The full set of entries must be copied exactly.

Records for this task section start

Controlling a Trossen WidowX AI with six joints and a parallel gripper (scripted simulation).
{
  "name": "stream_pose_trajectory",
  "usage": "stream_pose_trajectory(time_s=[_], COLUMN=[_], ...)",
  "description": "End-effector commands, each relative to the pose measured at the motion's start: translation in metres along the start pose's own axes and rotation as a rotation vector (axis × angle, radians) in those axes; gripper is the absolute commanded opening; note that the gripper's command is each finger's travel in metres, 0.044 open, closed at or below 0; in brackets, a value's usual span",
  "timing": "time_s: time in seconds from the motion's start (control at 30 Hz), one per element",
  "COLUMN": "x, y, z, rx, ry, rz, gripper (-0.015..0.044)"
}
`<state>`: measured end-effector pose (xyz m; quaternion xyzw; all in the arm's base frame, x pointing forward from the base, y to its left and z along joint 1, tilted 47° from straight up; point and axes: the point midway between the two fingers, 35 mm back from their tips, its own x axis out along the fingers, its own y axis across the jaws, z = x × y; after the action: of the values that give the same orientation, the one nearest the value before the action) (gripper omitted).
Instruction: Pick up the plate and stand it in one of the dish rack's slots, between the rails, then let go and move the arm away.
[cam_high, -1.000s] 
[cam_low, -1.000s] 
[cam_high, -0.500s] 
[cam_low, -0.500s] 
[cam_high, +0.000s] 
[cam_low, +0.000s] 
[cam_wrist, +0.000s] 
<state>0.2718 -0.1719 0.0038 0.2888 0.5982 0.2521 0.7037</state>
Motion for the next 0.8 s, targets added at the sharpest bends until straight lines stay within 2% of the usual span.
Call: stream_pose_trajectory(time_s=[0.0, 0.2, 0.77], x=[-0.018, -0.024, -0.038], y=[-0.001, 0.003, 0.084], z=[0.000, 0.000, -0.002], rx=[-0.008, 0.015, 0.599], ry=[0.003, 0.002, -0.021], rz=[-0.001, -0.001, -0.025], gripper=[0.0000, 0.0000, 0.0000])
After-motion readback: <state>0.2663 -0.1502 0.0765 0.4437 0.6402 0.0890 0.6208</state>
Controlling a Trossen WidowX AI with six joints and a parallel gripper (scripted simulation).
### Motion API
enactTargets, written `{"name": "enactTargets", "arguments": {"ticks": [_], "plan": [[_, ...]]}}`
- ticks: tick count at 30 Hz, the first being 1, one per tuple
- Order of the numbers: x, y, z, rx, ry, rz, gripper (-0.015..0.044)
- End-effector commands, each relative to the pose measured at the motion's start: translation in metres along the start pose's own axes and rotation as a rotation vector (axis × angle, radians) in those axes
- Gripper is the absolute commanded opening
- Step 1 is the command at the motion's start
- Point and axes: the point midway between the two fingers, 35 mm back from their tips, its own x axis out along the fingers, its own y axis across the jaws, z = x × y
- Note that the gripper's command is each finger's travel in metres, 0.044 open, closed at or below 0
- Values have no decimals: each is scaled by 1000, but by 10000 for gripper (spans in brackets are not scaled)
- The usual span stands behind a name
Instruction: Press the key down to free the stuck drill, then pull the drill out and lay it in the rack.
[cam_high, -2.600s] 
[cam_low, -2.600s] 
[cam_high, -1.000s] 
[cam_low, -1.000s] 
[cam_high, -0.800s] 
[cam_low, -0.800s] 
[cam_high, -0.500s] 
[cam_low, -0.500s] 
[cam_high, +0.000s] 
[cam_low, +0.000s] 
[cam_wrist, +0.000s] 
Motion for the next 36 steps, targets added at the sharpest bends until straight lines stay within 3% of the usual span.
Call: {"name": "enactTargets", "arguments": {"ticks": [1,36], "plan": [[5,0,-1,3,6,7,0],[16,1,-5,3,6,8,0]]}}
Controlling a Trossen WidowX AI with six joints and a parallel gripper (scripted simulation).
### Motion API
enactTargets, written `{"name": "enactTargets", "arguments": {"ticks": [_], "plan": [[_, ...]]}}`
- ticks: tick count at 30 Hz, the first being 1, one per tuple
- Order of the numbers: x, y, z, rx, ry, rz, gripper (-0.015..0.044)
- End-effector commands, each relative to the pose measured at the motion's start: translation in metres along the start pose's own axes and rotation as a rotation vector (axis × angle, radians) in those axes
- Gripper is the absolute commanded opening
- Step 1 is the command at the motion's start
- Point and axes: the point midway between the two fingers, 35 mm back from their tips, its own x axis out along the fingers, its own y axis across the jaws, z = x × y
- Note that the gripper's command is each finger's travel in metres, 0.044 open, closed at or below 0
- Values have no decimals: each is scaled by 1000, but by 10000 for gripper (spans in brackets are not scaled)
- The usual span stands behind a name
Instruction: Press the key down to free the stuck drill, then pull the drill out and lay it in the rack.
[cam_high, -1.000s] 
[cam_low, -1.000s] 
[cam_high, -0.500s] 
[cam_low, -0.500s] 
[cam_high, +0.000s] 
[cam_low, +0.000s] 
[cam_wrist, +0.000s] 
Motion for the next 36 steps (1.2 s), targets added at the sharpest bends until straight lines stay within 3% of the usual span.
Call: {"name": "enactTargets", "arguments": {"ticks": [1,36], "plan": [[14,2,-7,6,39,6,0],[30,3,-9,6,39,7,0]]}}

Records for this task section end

Task result:
Controlling a Trossen WidowX AI with six joints and a parallel gripper (scripted simulation).
{
  "name": "stream_pose_trajectory",
  "usage": "stream_pose_trajectory(time_s=[_], COLUMN=[_], ...)",
  "description": "End-effector commands, each relative to the pose measured at the motion's start: translation in metres along the start pose's own axes and rotation as a rotation vector (axis × angle, radians) in those axes; gripper is the absolute commanded opening; note that the gripper's command is each finger's travel in metres, 0.044 open, closed at or below 0; in brackets, a value's usual span",
  "timing": "time_s: time in seconds from the motion's start (control at 30 Hz), one per element",
  "COLUMN": "x, y, z, rx, ry, rz, gripper (-0.015..0.044)"
}
`<state>`: measured end-effector pose (xyz m; quaternion xyzw; all in the arm's base frame, x pointing forward from the base, y to its left and z along joint 1, tilted 47° from straight up; point and axes: the point midway between the two fingers, 35 mm back from their tips, its own x axis out along the fingers, its own y axis across the jaws, z = x × y; after the action: of the values that give the same orientation, the one nearest the value before the action) (gripper omitted).
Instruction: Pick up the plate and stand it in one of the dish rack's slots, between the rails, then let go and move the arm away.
[cam_high, -1.000s] 
[cam_low, -1.000s] 
[cam_high, -0.500s] 
[cam_low, -0.500s] 
[cam_high, +0.000s] 
[cam_low, +0.000s] 
[cam_wrist, +0.000s] 
<state>0.2718 -0.1719 0.0038 0.2888 0.5982 0.2521 0.7037</state>
Motion for the next 0.8 s, targets added at the sharpest bends until straight lines stay within 2% of the usual span.
Call: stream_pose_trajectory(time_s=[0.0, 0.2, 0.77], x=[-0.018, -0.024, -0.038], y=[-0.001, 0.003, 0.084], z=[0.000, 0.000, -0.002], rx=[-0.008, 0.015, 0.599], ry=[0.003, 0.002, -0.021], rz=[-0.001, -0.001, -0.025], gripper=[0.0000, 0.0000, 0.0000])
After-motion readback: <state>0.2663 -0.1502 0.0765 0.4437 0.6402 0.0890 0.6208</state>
Controlling a Trossen WidowX AI with six joints and a parallel gripper (scripted simulation).
### Motion API
enactTargets, written `{"name": "enactTargets", "arguments": {"ticks": [_], "plan": [[_, ...]]}}`
- ticks: tick count at 30 Hz, the first being 1, one per tuple
- Order of the numbers: x, y, z, rx, ry, rz, gripper (-0.015..0.044)
- End-effector commands, each relative to the pose measured at the motion's start: translation in metres along the start pose's own axes and rotation as a rotation vector (axis × angle, radians) in those axes
- Gripper is the absolute commanded opening
- Step 1 is the command at the motion's start
- Point and axes: the point midway between the two fingers, 35 mm back from their tips, its own x axis out along the fingers, its own y axis across the jaws, z = x × y
- Note that the gripper's command is each finger's travel in metres, 0.044 open, closed at or below 0
- Values have no decimals: each is scaled by 1000, but by 10000 for gripper (spans in brackets are not scaled)
- The usual span stands behind a name
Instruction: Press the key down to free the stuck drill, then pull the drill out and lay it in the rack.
[cam_high, -2.600s] 
[cam_low, -2.600s] 
[cam_high, -1.000s] 
[cam_low, -1.000s] 
[cam_high, -0.800s] 
[cam_low, -0.800s] 
[cam_high, -0.500s] 
[cam_low, -0.500s] 
[cam_high, +0.000s] 
[cam_low, +0.000s] 
[cam_wrist, +0.000s] 
Motion for the next 36 steps, targets added at the sharpest bends until straight lines stay within 3% of the usual span.
Call: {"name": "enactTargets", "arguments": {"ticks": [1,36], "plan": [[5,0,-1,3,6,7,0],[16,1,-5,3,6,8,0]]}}
Controlling a Trossen WidowX AI with six joints and a parallel gripper (scripted simulation).
### Motion API
enactTargets, written `{"name": "enactTargets", "arguments": {"ticks": [_], "plan": [[_, ...]]}}`
- ticks: tick count at 30 Hz, the first being 1, one per tuple
- Order of the numbers: x, y, z, rx, ry, rz, gripper (-0.015..0.044)
- End-effector commands, each relative to the pose measured at the motion's start: translation in metres along the start pose's own axes and rotation as a rotation vector (axis × angle, radians) in those axes
- Gripper is the absolute commanded opening
- Step 1 is the command at the motion's start
- Point and axes: the point midway between the two fingers, 35 mm back from their tips, its own x axis out along the fingers, its own y axis across the jaws, z = x × y
- Note that the gripper's command is each finger's travel in metres, 0.044 open, closed at or below 0
- Values have no decimals: each is scaled by 1000, but by 10000 for gripper (spans in brackets are not scaled)
- The usual span stands behind a name
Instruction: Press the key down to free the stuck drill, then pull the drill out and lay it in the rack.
[cam_high, -1.000s] 
[cam_low, -1.000s] 
[cam_high, -0.500s] 
[cam_low, -0.500s] 
[cam_high, +0.000s] 
[cam_low, +0.000s] 
[cam_wrist, +0.000s] 
Motion for the next 36 steps (1.2 s), targets added at the sharpest bends until straight lines stay within 3% of the usual span.
Call: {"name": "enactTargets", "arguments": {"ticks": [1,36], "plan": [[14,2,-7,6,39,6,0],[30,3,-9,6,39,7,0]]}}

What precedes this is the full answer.